Individual files can be deleted using the rm command, for large amounts of files it is faster to use rsync instead.

This table compares the speed of deletion using three different methods for a directory in $TMPDIR containing 500000 files:

Node type find exec rm find delete rsync delete
nxn 14m36.137s 0m38.187s 0m13.212s
dn 12m31.660s 7m20.576s 0m37.492s
nxv 9m8.274s 0m17.378s 0m12.313s
sm 21m29.185s 0m45.506s 0m40.768s

As can be seen rsync is significantly faster than using rm directly.

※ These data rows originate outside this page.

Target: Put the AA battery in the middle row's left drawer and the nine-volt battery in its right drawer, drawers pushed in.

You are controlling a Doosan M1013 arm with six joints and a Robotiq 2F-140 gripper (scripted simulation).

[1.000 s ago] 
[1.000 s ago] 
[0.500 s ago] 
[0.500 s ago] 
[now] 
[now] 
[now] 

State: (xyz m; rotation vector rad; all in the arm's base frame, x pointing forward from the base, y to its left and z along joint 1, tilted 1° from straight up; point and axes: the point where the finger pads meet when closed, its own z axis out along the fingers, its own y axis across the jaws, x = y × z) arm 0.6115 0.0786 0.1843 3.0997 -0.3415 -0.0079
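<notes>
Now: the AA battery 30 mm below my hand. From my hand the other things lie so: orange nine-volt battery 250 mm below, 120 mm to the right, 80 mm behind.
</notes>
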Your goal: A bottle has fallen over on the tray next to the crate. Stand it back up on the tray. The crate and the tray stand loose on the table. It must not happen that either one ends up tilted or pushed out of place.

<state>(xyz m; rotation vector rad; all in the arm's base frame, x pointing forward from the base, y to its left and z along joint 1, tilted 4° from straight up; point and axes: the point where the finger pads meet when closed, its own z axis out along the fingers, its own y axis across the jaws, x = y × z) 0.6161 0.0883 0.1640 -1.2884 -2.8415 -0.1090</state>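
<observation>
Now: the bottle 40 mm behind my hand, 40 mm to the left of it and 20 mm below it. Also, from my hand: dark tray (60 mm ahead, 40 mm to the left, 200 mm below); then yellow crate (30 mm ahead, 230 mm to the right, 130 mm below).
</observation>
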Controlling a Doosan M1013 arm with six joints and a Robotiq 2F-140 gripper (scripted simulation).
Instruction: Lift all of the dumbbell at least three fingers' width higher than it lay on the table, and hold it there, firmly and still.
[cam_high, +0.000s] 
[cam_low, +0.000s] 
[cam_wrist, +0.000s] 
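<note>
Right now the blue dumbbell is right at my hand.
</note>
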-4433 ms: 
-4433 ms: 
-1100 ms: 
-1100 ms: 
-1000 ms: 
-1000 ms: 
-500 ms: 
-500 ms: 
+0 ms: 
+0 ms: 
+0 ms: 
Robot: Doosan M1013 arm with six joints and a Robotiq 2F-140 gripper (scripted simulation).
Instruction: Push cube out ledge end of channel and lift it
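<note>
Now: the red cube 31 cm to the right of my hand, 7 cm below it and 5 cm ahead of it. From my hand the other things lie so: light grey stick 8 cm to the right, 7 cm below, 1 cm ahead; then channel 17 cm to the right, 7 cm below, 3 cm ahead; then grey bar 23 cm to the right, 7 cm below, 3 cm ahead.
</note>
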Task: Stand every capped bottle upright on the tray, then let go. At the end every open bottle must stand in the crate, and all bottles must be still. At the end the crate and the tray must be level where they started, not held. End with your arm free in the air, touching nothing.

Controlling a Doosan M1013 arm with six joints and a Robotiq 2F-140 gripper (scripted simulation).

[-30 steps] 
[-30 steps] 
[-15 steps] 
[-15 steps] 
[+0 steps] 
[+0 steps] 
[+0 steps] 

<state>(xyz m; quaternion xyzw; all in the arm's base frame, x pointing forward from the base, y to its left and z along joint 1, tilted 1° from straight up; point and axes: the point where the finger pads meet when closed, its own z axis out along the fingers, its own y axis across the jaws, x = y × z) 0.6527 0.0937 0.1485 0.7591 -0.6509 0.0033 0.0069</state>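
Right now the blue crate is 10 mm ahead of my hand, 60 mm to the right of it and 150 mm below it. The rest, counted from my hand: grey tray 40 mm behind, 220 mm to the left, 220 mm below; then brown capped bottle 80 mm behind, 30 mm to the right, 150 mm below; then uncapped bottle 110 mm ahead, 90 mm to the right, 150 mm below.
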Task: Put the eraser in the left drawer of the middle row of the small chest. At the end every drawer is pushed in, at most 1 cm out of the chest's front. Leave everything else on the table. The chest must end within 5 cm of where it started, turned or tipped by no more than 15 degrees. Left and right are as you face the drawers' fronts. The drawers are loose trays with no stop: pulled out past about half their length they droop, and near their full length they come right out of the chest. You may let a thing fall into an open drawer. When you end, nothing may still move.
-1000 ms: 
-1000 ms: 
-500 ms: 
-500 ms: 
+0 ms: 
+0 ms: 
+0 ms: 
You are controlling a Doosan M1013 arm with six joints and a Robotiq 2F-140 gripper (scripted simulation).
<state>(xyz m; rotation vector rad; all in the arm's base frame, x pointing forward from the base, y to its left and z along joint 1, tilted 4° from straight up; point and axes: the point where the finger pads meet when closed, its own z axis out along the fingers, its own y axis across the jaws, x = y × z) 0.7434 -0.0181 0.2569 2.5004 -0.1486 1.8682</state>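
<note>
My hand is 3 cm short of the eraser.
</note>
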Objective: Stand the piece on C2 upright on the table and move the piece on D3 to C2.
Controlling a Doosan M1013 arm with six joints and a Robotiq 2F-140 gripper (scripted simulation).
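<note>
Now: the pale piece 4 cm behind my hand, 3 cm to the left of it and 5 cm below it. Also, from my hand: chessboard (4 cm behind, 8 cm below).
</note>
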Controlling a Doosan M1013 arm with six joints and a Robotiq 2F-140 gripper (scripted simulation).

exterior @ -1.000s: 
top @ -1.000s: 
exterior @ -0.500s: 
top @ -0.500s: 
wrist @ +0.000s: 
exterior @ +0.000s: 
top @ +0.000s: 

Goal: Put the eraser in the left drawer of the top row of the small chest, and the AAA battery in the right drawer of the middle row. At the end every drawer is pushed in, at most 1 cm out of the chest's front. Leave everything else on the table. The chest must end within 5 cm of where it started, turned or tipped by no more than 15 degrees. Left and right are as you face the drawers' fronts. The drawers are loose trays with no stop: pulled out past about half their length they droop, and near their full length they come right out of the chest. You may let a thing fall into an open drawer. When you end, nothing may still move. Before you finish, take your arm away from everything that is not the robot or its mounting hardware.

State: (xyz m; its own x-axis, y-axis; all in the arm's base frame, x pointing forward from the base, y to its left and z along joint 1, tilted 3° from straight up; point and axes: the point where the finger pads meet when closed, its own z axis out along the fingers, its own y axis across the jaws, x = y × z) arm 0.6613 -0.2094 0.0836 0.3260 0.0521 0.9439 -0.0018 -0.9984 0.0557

Using rsync to delete files

Files in a directory can be deleted via rsync with the following commands:

# Create an empty directory
mkdir empty_dir
# Copy empty directory over target directory
rsync -a --delete empty_dir/ <target_dir>/
# Clean up by removing both directories
rmdir <target_dir> empty_dir

This should be submitted as a job so the frontend nodes are not overloaded:

#!/bin/bash
#$ -cwd
#$ -j y
#$ -pe smp 1
#$ -l h_rt=1:0:0
#$ -l h_vmem=1G

TARGET_DIR=example_directory

mkdir empty
time rsync -a --delete empty/ ${TARGET_DIR}/
rmdir empty ${TARGET_DIR}